50. The system of claim 49, wherein,

the scheduler monitors the queue, and

when the queue includes a request to complete the scheduled task, the scheduler schedules the task as specified in the API request.

51. The system of claim 49, wherein,

the API request includes: (i) an indication in the retrieved data that the value for the particular attribute is verified as accurate or inaccurate at a particular time, and (ii) instructions for completing the training task.

52. The system of claim 45, wherein the data ingestion process is configured to:

monitoring the data source to determine whether data relating to the person has been updated, and

when the person's data has been updated, another request to complete the training task is placed on the queue.

53. A computer-implemented method for scheduling data ingestion and machine learning, comprising:

(a) placing a request to complete a job on a queue, the request including instructions to complete at least one of a data ingestion task, a training task, and a solution task;

(b) monitoring the queue to determine whether the queue includes the request and what the next task on the queue is,

(c) retrieving data related to a person from a data source to store the retrieved data in a database when the queue includes the request to complete the data ingestion task;

(d) when the queue includes a request to complete the training task, training a model using the retrieved data in the database and an indication in the retrieved data that the value for the particular attribute is verified to be accurate or inaccurate, such that the model can predict whether the value of another person for the particular attribute is accurate; and

(e) applying the model to predict whether the value of the other person is accurate when the queue includes requests to complete the solution task.

54. The method of claim 53, wherein,

the monitoring (b) includes monitoring a plurality of queues, each queue dedicated to one of the data ingestion task, the training task, and the solution task.

55. The method of claim 53, wherein,

the placing (a) occurs at periodic intervals.

56. The method of claim 53, further comprising:

(f) monitoring the data source to determine if data relating to the person has been updated; and

(g) when the data of the person has been updated, storing the updated data in the database.

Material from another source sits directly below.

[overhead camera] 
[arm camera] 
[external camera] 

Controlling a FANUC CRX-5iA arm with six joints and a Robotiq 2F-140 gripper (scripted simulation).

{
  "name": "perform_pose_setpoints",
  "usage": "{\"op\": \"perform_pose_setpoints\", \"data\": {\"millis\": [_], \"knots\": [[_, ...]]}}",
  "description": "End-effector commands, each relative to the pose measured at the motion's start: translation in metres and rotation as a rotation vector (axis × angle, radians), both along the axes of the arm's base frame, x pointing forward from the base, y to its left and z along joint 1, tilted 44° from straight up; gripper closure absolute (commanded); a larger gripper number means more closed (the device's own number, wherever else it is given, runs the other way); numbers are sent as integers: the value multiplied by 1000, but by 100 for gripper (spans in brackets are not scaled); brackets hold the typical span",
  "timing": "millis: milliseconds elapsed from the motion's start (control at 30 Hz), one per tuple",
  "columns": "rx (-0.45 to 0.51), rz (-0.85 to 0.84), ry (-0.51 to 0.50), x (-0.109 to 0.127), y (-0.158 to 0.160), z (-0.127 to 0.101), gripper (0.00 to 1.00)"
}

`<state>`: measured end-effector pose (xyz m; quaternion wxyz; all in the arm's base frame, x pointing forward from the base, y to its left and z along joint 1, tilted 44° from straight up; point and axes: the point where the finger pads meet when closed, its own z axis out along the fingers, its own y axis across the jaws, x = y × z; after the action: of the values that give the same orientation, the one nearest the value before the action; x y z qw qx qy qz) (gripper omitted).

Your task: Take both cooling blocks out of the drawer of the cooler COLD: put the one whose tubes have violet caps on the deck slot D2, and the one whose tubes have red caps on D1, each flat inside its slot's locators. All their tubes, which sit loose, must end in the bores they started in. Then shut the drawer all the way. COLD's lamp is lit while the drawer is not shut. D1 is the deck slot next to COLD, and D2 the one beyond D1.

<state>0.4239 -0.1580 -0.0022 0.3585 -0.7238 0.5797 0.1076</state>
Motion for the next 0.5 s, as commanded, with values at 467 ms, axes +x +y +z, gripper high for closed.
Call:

57. The method of claim 53, further comprising:

(f) receiving an API request;

(g) upon receipt of the API request, placing another request on the queue for completion of another job specified on the API request, the API request including instructions for completing at least one of:

58. The method of claim 57, further comprising:

(h) scheduling a task as specified in the API request when the queue includes the other request for completing the scheduled task.

59. The method of claim 57, wherein the API request comprises:

(i) an indication in the retrieved data that the value for the particular attribute is verified as accurate or inaccurate at a particular time, an

(ii) Instructions for completing the training task.

60. The method of claim 53, further comprising:

(f) monitoring the data source to determine whether data relating to the person has been updated, and

(g) when the person's data has been updated, another request to complete the training task is placed on the queue.